Assignment >> Word for word, give every line of the listing again.

Material for the task >>
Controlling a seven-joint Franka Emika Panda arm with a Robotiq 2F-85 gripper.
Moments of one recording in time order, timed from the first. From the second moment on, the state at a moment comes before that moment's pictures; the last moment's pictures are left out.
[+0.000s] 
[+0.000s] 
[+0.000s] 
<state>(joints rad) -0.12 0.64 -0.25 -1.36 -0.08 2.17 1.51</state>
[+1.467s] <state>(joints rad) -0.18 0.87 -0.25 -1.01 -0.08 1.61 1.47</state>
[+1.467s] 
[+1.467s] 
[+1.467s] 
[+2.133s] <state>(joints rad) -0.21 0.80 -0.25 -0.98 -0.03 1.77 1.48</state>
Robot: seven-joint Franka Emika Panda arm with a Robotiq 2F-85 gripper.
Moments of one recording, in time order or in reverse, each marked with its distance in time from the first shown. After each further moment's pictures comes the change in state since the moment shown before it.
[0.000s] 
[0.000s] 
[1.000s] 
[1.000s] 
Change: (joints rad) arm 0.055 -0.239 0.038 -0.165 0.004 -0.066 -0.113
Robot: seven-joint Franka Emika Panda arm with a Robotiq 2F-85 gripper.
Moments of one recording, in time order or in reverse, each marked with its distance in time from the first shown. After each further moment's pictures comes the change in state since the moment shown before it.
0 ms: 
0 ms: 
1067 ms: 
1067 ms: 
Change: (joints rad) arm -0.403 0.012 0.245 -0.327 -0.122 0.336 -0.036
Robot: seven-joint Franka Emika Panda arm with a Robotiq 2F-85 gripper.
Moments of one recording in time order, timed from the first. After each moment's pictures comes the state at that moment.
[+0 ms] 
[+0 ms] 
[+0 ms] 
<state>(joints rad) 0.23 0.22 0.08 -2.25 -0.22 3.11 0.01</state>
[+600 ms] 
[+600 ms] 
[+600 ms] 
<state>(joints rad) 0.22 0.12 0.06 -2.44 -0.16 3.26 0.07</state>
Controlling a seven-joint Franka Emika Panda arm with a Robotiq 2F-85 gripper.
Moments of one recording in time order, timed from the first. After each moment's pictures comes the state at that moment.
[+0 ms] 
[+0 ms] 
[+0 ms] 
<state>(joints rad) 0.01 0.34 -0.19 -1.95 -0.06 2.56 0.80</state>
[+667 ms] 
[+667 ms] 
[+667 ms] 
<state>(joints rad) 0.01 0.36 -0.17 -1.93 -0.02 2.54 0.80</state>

Exercise response >>
Controlling a seven-joint Franka Emika Panda arm with a Robotiq 2F-85 gripper.
Moments of one recording in time order, timed from the first. From the second moment on, the state at a moment comes before that moment's pictures; the last moment's pictures are left out.
[+0.000s] 
[+0.000s] 
[+0.000s] 
<state>(joints rad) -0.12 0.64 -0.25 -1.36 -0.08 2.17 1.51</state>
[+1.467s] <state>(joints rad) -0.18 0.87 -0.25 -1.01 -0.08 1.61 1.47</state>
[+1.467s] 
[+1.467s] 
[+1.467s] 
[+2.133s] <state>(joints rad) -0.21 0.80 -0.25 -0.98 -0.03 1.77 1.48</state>
Robot: seven-joint Franka Emika Panda arm with a Robotiq 2F-85 gripper.
Moments of one recording, in time order or in reverse, each marked with its distance in time from the first shown. After each further moment's pictures comes the change in state since the moment shown before it.
[0.000s] 
[0.000s] 
[1.000s] 
[1.000s] 
Change: (joints rad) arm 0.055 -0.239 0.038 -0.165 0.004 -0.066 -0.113
Robot: seven-joint Franka Emika Panda arm with a Robotiq 2F-85 gripper.
Moments of one recording, in time order or in reverse, each marked with its distance in time from the first shown. After each further moment's pictures comes the change in state since the moment shown before it.
0 ms: 
0 ms: 
1067 ms: 
1067 ms: 
Change: (joints rad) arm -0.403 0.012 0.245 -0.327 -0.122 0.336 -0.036
Robot: seven-joint Franka Emika Panda arm with a Robotiq 2F-85 gripper.
Moments of one recording in time order, timed from the first. After each moment's pictures comes the state at that moment.
[+0 ms] 
[+0 ms] 
[+0 ms] 
<state>(joints rad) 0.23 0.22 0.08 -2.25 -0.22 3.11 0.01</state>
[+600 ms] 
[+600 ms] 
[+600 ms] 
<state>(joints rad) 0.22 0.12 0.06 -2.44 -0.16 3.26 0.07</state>
Controlling a seven-joint Franka Emika Panda arm with a Robotiq 2F-85 gripper.
Moments of one recording in time order, timed from the first. After each moment's pictures comes the state at that moment.
[+0 ms] 
[+0 ms] 
[+0 ms] 
<state>(joints rad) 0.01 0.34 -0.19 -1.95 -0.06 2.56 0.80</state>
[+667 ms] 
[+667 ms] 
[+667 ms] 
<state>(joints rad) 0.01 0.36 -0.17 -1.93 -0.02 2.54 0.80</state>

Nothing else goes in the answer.